+++ STORED DATA +++
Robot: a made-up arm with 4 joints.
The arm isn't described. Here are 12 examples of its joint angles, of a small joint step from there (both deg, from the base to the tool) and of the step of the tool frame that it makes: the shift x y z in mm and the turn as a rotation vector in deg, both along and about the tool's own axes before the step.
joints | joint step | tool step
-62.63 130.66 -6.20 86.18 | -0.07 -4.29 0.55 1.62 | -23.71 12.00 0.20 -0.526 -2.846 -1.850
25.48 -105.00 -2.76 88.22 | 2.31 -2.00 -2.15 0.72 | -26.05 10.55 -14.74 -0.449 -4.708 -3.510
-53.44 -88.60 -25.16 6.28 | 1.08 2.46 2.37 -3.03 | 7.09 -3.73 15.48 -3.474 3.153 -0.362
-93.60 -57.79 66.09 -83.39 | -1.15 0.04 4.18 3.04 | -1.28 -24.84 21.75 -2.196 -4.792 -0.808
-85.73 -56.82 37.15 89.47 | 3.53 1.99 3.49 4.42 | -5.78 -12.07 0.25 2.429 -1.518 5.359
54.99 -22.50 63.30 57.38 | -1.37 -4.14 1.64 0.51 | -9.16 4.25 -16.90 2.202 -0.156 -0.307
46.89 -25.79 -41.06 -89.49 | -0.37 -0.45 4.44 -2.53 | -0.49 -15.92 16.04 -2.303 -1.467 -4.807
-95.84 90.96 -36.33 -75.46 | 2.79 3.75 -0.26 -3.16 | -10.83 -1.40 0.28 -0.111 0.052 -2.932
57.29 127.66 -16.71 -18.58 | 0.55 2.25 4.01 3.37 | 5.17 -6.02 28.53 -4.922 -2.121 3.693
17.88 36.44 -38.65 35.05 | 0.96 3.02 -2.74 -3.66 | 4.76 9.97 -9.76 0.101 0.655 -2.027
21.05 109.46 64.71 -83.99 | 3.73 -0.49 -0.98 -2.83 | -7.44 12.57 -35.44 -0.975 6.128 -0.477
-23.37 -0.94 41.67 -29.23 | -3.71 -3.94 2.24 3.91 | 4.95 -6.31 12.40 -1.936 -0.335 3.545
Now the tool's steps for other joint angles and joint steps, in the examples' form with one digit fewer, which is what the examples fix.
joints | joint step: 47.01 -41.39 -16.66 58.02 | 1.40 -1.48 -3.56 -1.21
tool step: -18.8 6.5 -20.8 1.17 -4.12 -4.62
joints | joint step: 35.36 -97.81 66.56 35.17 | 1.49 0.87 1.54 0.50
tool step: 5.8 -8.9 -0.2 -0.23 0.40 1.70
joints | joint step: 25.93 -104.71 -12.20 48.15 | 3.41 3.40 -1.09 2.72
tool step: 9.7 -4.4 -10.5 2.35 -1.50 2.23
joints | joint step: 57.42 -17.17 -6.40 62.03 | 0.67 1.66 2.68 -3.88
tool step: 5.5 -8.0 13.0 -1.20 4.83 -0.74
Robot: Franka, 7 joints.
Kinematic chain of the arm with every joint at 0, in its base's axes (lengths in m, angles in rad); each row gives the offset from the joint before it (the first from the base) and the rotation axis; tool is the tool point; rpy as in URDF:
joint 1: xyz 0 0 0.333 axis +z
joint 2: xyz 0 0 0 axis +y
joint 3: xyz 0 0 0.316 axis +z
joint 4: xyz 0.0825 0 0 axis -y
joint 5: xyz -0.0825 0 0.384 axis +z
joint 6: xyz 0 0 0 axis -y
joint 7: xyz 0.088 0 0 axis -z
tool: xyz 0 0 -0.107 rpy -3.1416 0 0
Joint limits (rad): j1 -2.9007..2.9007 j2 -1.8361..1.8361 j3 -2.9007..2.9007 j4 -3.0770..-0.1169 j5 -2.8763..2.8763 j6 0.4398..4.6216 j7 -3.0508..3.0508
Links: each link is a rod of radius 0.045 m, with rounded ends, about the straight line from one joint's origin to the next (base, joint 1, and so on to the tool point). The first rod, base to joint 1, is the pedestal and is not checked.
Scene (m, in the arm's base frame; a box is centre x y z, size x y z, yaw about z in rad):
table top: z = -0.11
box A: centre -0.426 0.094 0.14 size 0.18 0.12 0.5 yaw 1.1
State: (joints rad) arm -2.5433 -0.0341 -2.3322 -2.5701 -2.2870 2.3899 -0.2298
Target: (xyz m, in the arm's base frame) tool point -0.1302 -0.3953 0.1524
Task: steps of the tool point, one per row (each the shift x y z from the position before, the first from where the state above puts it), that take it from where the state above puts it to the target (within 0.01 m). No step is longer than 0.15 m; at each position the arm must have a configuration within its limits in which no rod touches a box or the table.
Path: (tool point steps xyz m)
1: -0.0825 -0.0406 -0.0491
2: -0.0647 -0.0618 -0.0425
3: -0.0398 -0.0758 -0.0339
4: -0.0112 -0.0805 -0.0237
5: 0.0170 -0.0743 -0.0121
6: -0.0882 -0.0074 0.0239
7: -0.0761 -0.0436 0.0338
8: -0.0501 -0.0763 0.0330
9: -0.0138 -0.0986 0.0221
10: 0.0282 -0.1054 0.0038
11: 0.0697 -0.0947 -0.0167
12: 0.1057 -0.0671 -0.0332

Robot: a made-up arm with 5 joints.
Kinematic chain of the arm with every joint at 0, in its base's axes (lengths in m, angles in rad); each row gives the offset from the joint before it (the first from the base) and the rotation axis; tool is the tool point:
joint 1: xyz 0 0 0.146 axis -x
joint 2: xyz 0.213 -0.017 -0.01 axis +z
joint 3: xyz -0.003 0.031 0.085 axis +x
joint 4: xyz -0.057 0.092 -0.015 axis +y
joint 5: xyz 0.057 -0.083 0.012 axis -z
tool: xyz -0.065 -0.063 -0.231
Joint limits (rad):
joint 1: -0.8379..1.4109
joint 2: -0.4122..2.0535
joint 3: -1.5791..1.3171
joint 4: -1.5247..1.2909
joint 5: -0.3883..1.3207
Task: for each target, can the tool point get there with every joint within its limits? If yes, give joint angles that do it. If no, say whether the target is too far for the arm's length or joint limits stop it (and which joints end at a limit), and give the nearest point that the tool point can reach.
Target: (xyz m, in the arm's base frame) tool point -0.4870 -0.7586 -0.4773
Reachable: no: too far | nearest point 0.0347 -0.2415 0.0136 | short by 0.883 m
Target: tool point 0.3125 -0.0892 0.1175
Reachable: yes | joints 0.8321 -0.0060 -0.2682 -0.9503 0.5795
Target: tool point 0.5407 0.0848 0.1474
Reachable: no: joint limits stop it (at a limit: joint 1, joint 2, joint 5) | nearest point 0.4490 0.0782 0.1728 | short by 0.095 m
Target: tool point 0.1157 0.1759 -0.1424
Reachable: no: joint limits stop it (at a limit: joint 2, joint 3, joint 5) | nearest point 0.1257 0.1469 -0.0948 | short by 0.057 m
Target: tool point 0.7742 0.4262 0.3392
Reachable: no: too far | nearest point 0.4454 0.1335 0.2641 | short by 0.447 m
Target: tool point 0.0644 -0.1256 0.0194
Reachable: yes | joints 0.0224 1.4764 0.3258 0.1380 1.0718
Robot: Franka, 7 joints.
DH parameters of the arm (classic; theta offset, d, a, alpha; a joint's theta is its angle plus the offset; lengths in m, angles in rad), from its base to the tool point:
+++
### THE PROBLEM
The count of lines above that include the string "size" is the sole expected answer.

### SOLUTION TO THE EXERCISE
2